Brief – Among the entries that follow, how many lines contain the string "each"? Write the number alone.

Provided records –
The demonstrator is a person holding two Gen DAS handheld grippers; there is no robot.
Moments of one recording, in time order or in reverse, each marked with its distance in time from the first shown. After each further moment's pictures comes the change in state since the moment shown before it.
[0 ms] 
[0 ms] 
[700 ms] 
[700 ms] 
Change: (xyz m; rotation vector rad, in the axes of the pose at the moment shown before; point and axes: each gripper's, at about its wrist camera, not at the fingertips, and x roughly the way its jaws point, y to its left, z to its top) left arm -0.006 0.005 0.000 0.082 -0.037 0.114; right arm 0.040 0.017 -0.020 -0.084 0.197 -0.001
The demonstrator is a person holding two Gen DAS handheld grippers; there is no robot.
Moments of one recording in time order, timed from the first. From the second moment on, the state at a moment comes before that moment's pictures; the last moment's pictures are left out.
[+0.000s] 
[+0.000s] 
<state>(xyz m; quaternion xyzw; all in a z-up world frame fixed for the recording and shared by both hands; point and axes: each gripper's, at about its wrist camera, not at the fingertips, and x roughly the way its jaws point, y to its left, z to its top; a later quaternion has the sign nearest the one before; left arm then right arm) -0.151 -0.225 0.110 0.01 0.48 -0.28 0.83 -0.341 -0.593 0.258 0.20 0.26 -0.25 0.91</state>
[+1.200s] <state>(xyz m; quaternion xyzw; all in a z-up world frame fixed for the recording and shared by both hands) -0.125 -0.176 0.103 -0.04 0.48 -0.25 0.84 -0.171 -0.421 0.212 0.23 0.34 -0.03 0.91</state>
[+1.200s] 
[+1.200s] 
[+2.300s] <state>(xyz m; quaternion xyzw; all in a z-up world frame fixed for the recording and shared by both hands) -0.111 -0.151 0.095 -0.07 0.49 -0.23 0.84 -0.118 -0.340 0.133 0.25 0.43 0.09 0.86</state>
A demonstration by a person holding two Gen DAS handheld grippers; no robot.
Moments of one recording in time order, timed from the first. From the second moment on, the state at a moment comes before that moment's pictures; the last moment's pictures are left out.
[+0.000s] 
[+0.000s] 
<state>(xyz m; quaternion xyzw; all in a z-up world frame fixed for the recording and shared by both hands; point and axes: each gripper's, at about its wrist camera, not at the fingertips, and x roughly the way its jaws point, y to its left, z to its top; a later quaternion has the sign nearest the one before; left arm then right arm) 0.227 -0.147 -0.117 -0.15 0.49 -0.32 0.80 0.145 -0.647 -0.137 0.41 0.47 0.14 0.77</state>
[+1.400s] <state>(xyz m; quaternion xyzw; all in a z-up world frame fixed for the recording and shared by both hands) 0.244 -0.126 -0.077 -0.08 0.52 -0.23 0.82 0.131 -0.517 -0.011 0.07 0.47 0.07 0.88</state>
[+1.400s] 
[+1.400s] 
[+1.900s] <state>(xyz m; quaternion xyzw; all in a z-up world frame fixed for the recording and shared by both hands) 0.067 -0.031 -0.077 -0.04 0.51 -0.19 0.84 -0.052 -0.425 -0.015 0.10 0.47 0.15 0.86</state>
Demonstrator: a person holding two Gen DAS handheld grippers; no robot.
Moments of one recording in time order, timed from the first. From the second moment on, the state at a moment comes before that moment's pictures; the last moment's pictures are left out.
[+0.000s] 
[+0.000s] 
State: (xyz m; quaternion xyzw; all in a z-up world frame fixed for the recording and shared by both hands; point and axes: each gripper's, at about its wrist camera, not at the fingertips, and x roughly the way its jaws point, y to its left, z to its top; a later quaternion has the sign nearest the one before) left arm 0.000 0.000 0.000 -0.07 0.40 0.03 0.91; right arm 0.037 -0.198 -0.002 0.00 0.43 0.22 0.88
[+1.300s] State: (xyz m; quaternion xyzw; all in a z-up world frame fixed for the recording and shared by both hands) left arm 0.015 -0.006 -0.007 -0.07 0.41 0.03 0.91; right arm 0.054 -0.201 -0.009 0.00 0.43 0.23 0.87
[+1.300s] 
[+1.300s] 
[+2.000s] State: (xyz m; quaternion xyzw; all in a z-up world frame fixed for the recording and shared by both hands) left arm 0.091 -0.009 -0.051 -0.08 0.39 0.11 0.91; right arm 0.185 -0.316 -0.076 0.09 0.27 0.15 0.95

Answer box – 5